Croke Park introduced radical changes to their programme of games this year, leaving April clear for clubs and bringing the All-Ireland finals forward into August (the football decider was on the first weekend of September due to the Pope’s visit) and playing both Munster and Leinster senior hurling championships on a round-robin basis.

More changes are likely as they seek to strike the right balance between club and county and according to Fixtures Review Committee Chair Michael Martin pre-season competitions may not have a future.

The 2019 O’Byrne Cup and Walsh Cup in Leinster start in December this year as the provincial council attempted to make space in their own crowded fixture schedule.

"From a Leinster perspective, counties were consulted and managers were happy with this," said Martin, Speaking to RTÉ Sunday Sport on Radio 1.

"Teams come back training, depending on when they were knocked out, in November and December, and the preference of players is for games.

"They’d be playing games anyway; if it wasn’t O’Byrne Cup or Walsh Cup, they’d be playing challenge games.

"We have discussed this and the whole value of pre-season competitions has been questioned. They’re not a major priority for us."

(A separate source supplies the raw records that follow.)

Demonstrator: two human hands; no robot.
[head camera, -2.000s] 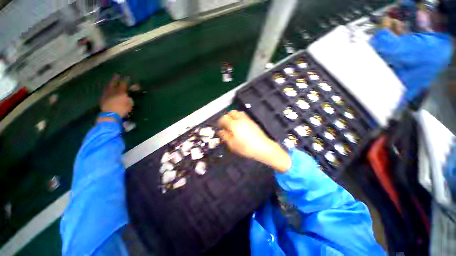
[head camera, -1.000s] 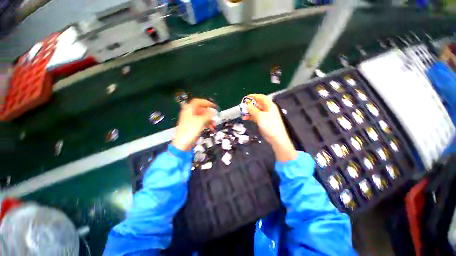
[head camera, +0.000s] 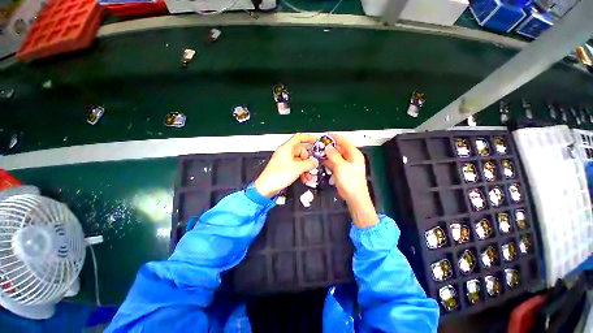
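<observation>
A small rounded housing (head camera: 324, 144) with a silver-white rim and dark and gold inside is held up in fingertips above the near black tray (head camera: 260, 224). My left hand (head camera: 286, 166) has its fingertips at the housing's left side; whether it also pinches a pale block is hidden. My right hand (head camera: 349, 168) grips the housing's right side. Loose pale blocks (head camera: 307, 198) lie in the tray below, partly hidden by my hands. The right black tray (head camera: 416, 169) holds rows of shiny housings (head camera: 482, 228).
Bare housings (head camera: 175, 119) and joined units (head camera: 281, 99) lie on the green belt (head camera: 344, 65). A pale post (head camera: 500, 75) slants over it. A white fan (head camera: 39, 244) stands left, a red-orange tray (head camera: 62, 29) beyond the belt, white trays (head camera: 553, 195) at right.
My left hand has come from the belt to meet my right hand at the housing. The right hand held the housing one second ago. The view has turned and levelled.
</observation>
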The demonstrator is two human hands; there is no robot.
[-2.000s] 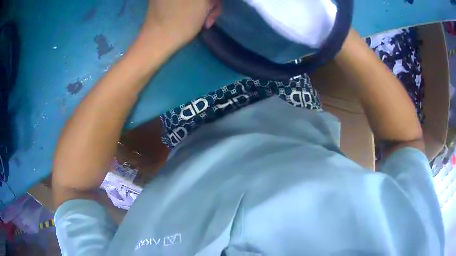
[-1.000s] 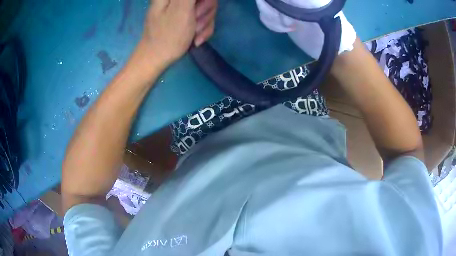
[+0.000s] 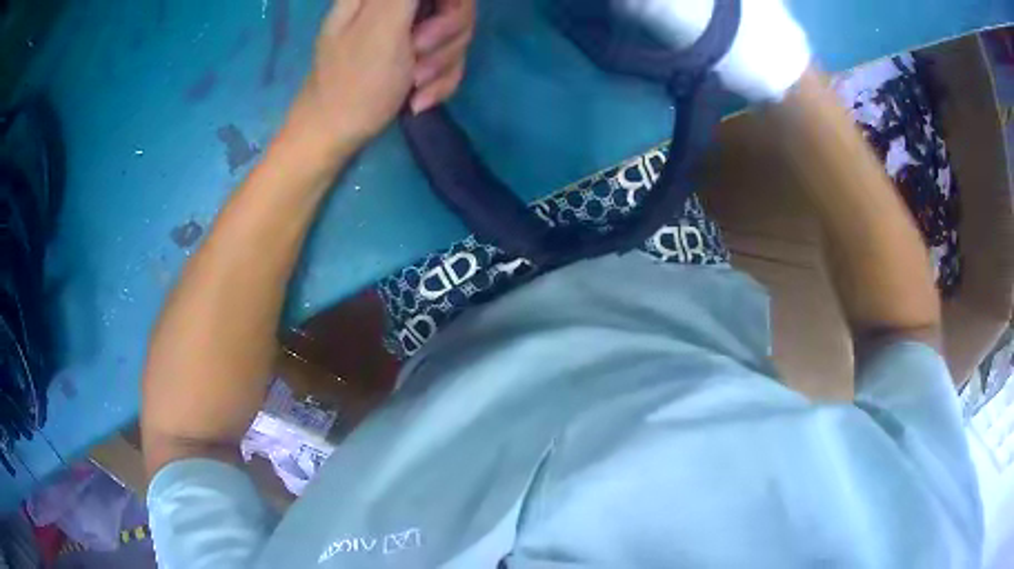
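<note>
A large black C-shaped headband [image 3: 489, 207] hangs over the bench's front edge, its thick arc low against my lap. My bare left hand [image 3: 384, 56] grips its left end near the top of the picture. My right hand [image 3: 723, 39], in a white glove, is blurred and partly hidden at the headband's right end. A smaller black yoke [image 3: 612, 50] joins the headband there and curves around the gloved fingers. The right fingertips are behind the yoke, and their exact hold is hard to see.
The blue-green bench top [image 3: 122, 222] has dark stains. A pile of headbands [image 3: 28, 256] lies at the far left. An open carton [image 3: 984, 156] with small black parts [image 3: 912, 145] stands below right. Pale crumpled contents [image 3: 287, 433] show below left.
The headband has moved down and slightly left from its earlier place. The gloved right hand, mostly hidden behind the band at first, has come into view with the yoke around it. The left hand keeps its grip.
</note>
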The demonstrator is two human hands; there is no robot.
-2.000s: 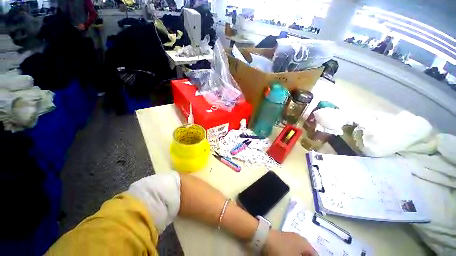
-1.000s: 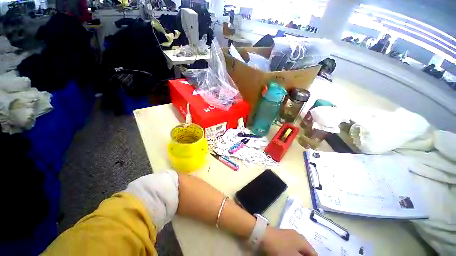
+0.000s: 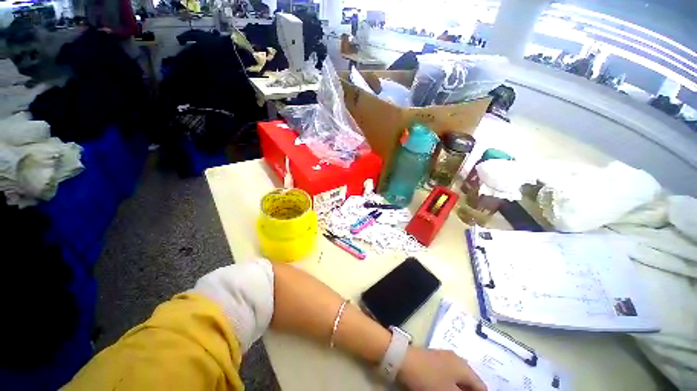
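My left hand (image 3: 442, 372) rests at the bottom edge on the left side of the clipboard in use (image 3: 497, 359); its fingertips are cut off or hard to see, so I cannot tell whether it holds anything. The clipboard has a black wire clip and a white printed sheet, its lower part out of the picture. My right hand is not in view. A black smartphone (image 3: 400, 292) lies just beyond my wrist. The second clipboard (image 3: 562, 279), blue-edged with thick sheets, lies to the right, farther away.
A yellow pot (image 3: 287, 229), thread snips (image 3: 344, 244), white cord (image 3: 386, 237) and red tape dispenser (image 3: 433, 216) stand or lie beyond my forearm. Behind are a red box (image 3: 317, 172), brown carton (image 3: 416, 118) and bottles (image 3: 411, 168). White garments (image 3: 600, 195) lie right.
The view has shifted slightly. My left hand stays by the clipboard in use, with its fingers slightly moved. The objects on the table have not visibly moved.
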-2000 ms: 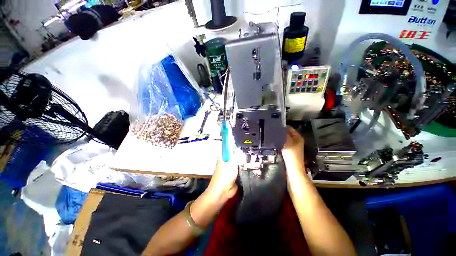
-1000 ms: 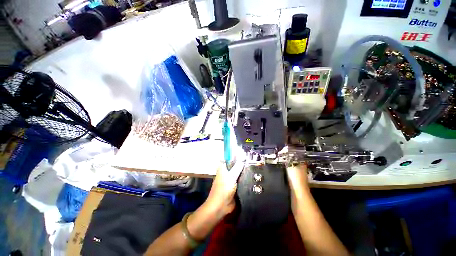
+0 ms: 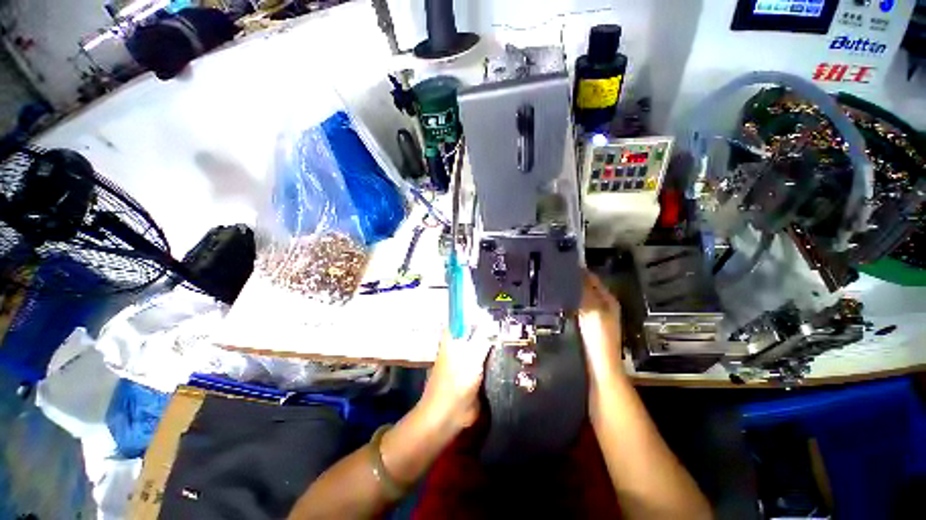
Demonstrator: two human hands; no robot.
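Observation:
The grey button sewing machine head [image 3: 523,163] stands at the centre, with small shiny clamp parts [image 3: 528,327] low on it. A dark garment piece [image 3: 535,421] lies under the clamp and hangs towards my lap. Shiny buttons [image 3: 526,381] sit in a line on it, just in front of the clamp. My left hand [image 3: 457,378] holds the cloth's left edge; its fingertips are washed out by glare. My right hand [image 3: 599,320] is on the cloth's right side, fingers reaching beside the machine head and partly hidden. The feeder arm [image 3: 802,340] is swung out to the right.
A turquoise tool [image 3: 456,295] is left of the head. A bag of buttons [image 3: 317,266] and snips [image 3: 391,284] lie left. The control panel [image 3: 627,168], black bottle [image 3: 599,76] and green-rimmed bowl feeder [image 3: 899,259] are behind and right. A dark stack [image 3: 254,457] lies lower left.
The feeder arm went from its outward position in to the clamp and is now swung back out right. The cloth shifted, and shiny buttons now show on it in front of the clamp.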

Dublin and Wexford in the O'Bryne Cup

The Fixture Review Committee held a seminar in May and there will be another one in December to review the season as a whole, with feedback taken from all of the stakeholders and analysts they had monitoring fixture programmes in every county.

Martin admits that the round-robin hurling groups in May and June caused problems for counties trying to fix club games, though he says the general feeling is that the April club month was a success.

An RTÉ Sport survey showed that the majority of counties were this year behind their 2017 fixture schedules despite the changes.

However, he revealed that the All-Ireland club championships, which are completed in February and March annually, are unlikely to be brought back to December, thus eliminating the possibility of a calendar year season.

Martin explained: "The calendar year was proposed a number of years ago and based on the evidence we have collected, I would question if a calendar year is possible.

"Dual counties, where you have the same players playing hurling and football, having that finished and then through to provincial and national by the end of December would be challenging.

"I would see scope and value to bringing the club finals forward to the end of January. As a traditionalist, the St Patrick’s Day slot has been good to us, but with the League being condensed there is a lot of activity in March.

"We’re trying to create a balanced programme of games where we can ensure that we accommodate club players and there’s a meaningful programme of game for club players. We have created more weekends for club activity.

"There is a concern in the May, June period with the hurling round-robin and it’s something we are looking to address."